Suas afinidades são visíveis desde os seus primórdios da cultura ocidental, no império
romano, embora nesta época a filosofia não desempenhasse seu papel principal para
promoção e defesa dos direitos humanos.
43
Capítulo 2
Teoria Socialista dos Direitos
Quem quiser ter acesso à teoria marxista do direito e se dirigir, por isso,
aos fundadores do materialismo histórico e dialético, vê-se confrontado
especialmente com duas dificuldades: Marx e Engels, não apresentaram
uma teoria sistemática, fechada, do direito, mas dispersa por toda
obra, fragmentários e dispersos, apenas os primeiros princípios de
uma crítica ao direito da sociedade burguesa.

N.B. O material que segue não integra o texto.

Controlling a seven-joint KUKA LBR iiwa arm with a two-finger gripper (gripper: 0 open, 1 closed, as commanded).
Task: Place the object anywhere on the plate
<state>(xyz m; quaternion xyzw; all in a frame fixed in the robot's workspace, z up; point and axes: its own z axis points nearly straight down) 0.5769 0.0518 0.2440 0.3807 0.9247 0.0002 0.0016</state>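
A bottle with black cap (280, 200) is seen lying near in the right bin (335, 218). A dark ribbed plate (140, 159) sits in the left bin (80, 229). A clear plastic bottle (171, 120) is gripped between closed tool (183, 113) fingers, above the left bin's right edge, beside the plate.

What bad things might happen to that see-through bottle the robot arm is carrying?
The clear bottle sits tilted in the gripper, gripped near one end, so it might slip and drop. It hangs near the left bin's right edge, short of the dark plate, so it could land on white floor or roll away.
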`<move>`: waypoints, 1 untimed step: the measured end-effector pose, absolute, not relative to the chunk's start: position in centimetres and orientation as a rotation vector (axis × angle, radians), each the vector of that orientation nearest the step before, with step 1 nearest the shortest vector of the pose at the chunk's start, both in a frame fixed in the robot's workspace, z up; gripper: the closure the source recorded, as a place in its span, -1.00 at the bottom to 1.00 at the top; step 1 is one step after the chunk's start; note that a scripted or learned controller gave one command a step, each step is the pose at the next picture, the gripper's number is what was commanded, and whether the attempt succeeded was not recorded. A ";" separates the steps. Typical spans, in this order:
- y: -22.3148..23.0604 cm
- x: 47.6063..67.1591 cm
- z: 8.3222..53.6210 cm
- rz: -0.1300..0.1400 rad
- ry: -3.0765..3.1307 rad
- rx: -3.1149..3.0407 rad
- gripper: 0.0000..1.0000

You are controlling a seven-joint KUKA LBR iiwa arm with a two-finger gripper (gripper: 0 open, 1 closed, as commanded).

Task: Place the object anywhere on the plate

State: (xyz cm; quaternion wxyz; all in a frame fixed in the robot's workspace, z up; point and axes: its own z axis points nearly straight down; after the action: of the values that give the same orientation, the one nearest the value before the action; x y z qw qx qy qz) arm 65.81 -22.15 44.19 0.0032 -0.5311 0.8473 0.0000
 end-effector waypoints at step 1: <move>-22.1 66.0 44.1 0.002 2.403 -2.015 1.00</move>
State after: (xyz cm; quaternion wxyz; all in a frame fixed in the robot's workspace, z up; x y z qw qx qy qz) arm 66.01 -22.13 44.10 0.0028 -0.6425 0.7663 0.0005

Além disso, na teoria
marxista do direito moderno [...], tanto essas afirmações quanto seu
ulterior desenvolvimento têm de ser entendidas na base da concepção
materialista da história e do método e a crítica marxista como decorrem
do conjunto de toda obra de Marx. No conjunto da obra de Marx, o
ponto principal reside na crítica da economia política como orientação
teórica da ação prática (MAZUREK, 2002, p. 443).
Dentro de uma perspectiva marxista, Mazurek nos informa que “o tipo comportamental
do sujeito livre só se pode manter teoricamente como base da teoria da liberdade de
contrato (autonomia privada), se ele se basear, exclusiva e diretamente, na troca de
mercadorias e materiais equivalentes” (MAZUREK, 2002, p. 453).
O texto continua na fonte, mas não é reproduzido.